• _Exercise_
Starting with the first line of the data that follows, transcribe every line verbatim until the line containing "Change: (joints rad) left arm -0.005" has been transcribed.

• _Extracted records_
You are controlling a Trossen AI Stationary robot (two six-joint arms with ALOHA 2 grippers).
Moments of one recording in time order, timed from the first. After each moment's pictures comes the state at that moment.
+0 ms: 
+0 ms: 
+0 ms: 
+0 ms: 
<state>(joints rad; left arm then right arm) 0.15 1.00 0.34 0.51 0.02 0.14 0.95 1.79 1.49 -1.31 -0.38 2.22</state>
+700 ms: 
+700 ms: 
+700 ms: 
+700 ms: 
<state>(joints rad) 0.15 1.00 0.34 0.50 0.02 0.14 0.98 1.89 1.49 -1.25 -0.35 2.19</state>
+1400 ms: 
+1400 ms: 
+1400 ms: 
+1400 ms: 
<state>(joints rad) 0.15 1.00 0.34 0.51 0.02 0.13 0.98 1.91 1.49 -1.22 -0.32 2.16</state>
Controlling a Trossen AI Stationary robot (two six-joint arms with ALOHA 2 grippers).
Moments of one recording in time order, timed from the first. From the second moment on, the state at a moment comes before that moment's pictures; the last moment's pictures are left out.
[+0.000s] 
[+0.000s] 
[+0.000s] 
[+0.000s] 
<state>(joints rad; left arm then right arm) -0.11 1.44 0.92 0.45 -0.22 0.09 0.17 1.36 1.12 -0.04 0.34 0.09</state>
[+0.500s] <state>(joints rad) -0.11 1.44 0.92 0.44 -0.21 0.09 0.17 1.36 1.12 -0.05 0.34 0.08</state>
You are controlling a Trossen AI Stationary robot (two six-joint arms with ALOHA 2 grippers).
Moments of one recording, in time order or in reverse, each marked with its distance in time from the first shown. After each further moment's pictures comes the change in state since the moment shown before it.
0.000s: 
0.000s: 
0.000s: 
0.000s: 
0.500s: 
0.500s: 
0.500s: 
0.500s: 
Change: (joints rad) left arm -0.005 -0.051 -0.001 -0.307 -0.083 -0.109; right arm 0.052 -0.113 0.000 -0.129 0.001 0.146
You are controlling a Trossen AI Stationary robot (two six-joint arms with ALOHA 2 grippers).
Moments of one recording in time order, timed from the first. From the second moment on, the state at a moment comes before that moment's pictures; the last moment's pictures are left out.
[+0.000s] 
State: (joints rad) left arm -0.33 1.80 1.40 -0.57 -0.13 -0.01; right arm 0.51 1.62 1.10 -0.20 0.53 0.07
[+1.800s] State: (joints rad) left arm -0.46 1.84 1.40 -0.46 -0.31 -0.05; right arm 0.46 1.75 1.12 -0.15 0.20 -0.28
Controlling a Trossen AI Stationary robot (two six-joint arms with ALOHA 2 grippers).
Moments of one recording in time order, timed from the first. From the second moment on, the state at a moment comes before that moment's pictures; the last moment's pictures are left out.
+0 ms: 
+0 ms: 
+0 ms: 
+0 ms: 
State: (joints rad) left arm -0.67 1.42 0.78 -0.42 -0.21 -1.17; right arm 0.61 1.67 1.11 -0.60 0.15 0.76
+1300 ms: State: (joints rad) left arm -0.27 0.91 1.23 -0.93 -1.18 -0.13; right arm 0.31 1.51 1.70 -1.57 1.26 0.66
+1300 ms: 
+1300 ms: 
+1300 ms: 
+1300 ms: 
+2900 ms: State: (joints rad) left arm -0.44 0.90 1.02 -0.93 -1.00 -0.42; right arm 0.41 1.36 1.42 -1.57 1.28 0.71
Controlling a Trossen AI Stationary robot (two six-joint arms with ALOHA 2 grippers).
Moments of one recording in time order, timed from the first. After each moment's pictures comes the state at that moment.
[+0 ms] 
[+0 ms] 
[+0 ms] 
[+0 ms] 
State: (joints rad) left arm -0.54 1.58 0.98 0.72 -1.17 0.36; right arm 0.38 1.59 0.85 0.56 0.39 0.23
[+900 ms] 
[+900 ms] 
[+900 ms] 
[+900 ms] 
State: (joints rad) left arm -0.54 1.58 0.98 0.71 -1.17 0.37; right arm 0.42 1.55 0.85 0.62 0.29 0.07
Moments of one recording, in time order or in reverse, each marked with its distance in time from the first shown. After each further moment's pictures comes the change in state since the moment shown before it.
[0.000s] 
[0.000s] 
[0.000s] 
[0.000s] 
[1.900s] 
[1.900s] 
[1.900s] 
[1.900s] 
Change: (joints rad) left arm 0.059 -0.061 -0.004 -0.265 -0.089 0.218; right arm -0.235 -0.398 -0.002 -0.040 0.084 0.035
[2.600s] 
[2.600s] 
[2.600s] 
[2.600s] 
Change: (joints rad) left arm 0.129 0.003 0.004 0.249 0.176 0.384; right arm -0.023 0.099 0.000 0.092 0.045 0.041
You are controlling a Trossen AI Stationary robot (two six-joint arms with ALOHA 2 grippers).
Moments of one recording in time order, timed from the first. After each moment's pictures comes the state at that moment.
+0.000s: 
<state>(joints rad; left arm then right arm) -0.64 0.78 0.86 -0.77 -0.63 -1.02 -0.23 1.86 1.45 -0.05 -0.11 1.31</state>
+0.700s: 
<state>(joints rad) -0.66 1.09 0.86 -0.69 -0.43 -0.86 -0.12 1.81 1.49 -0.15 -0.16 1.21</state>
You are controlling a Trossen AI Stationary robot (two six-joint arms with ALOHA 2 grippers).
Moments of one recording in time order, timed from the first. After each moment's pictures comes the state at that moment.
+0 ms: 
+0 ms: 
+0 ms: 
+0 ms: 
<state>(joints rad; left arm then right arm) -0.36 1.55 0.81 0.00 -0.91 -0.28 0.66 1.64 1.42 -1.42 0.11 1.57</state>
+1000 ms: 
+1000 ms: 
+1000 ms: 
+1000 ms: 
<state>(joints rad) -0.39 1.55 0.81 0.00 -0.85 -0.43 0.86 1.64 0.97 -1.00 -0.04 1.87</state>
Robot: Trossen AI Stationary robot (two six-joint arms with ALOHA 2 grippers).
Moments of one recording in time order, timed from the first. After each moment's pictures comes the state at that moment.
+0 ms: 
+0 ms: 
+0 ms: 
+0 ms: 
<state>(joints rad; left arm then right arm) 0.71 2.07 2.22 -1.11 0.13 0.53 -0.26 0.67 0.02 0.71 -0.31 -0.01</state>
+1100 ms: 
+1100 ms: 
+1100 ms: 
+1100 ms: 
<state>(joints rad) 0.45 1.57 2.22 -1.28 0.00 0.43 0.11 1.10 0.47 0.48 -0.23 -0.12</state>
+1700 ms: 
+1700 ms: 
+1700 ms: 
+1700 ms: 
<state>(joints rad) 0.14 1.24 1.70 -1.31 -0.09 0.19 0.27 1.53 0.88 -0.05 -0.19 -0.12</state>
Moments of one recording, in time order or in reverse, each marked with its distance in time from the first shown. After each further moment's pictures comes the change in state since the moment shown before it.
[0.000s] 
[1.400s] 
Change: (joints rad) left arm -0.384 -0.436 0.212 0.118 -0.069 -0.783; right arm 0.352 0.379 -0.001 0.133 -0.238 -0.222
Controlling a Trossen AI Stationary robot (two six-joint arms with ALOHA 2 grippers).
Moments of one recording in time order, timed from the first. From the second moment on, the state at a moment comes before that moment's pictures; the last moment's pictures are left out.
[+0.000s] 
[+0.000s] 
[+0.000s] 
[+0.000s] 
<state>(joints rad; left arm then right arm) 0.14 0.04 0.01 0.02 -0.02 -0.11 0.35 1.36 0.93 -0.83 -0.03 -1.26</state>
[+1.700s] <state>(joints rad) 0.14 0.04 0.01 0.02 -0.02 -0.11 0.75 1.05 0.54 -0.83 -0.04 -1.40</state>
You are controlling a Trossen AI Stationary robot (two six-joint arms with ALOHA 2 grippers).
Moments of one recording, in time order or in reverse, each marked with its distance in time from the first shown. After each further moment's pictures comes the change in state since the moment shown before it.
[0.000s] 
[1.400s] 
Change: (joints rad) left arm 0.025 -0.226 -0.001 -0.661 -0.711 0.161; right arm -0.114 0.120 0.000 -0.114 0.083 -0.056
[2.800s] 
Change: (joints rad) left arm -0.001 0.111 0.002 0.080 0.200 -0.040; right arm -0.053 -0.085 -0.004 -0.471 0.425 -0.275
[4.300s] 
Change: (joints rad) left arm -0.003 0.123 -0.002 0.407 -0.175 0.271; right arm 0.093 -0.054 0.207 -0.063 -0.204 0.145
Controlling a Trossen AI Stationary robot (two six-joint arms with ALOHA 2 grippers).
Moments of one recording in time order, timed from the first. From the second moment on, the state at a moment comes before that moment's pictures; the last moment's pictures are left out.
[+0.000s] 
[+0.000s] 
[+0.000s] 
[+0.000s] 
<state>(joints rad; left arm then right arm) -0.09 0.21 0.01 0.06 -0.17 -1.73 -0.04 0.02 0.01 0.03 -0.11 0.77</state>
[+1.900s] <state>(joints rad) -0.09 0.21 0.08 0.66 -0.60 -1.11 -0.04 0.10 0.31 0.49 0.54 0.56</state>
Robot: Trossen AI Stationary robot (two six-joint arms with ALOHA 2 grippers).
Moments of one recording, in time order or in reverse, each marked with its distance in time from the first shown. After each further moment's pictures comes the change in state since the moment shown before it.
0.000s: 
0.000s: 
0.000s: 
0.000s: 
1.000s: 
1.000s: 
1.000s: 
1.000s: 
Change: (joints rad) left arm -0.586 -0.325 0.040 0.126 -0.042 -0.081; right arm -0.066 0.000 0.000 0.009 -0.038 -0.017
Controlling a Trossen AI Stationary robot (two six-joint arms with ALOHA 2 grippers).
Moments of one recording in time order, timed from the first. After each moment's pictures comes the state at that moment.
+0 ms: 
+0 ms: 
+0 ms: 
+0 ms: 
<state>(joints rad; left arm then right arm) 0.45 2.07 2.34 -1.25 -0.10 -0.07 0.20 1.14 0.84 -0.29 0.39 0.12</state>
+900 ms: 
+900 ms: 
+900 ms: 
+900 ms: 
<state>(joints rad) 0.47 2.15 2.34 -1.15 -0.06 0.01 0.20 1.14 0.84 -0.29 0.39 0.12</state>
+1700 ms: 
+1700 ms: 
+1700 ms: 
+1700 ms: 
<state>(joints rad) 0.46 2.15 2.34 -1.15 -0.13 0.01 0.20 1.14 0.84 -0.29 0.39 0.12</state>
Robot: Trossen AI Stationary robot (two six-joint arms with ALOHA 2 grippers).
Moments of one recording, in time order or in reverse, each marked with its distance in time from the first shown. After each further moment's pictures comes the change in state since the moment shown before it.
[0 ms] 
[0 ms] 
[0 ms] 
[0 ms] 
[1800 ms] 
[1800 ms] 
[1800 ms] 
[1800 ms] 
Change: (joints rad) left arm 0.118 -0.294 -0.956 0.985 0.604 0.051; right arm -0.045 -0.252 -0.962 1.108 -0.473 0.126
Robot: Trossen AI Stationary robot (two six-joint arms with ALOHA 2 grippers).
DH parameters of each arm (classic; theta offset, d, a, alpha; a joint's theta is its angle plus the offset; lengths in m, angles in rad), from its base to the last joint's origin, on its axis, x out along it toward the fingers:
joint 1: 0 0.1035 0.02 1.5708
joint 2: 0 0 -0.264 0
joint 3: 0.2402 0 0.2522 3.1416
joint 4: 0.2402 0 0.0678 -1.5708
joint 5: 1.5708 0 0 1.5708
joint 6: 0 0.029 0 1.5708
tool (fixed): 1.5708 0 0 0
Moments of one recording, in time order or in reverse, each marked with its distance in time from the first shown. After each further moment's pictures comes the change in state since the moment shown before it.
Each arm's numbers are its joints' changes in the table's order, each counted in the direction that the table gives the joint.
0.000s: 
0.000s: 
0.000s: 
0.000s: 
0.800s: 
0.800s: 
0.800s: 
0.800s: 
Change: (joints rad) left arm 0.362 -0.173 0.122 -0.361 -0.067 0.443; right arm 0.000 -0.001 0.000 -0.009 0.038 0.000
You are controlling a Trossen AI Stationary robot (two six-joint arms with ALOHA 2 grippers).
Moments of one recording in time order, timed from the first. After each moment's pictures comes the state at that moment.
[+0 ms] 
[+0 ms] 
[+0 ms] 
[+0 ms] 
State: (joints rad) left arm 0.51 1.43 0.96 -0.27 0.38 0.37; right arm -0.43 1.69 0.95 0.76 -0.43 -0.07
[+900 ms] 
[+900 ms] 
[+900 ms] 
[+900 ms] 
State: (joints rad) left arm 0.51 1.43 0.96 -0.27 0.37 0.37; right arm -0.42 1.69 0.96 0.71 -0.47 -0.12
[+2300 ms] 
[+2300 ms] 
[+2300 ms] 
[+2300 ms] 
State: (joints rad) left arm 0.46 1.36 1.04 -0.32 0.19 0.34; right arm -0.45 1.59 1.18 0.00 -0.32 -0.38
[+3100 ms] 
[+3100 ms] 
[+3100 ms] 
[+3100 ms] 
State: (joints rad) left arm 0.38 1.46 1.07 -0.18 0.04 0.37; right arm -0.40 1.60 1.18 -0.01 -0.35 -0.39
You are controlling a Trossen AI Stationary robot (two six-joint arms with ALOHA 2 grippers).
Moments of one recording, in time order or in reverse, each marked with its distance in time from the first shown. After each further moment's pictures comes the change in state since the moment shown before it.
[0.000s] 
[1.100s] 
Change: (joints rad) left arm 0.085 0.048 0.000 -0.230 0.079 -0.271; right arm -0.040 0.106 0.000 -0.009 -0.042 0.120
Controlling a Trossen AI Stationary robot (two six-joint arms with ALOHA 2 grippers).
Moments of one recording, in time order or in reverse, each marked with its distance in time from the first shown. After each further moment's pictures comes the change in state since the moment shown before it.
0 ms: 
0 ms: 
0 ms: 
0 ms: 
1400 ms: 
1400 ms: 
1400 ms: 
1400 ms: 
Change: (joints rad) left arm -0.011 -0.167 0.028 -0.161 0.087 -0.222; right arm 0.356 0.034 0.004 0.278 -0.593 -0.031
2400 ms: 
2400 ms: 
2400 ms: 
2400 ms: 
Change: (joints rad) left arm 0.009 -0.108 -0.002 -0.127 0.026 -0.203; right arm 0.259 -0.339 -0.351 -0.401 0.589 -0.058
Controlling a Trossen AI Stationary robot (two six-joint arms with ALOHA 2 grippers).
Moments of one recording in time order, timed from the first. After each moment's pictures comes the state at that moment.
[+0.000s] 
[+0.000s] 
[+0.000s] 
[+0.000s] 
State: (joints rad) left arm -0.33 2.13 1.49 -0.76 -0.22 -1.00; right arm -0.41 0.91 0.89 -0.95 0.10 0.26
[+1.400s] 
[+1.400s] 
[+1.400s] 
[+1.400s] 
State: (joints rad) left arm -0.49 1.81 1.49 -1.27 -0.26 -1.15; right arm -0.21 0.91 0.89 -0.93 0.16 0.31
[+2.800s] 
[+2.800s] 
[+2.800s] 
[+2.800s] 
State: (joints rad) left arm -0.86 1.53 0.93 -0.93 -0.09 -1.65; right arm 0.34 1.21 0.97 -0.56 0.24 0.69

• _Finished task_
You are controlling a Trossen AI Stationary robot (two six-joint arms with ALOHA 2 grippers).
Moments of one recording in time order, timed from the first. After each moment's pictures comes the state at that moment.
+0 ms: 
+0 ms: 
+0 ms: 
+0 ms: 
<state>(joints rad; left arm then right arm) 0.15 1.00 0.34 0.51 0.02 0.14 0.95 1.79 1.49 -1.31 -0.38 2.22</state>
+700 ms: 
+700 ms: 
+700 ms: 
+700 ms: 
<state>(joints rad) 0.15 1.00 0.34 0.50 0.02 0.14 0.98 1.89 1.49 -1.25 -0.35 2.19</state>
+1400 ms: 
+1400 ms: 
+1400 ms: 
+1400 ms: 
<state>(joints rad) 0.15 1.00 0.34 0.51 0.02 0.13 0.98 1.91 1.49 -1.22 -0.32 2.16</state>
Controlling a Trossen AI Stationary robot (two six-joint arms with ALOHA 2 grippers).
Moments of one recording in time order, timed from the first. From the second moment on, the state at a moment comes before that moment's pictures; the last moment's pictures are left out.
[+0.000s] 
[+0.000s] 
[+0.000s] 
[+0.000s] 
<state>(joints rad; left arm then right arm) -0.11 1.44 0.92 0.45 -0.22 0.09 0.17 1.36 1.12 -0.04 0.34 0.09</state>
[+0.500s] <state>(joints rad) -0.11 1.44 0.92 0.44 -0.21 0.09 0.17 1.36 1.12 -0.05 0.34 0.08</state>
You are controlling a Trossen AI Stationary robot (two six-joint arms with ALOHA 2 grippers).
Moments of one recording, in time order or in reverse, each marked with its distance in time from the first shown. After each further moment's pictures comes the change in state since the moment shown before it.
0.000s: 
0.000s: 
0.000s: 
0.000s: 
0.500s: 
0.500s: 
0.500s: 
0.500s: 
Change: (joints rad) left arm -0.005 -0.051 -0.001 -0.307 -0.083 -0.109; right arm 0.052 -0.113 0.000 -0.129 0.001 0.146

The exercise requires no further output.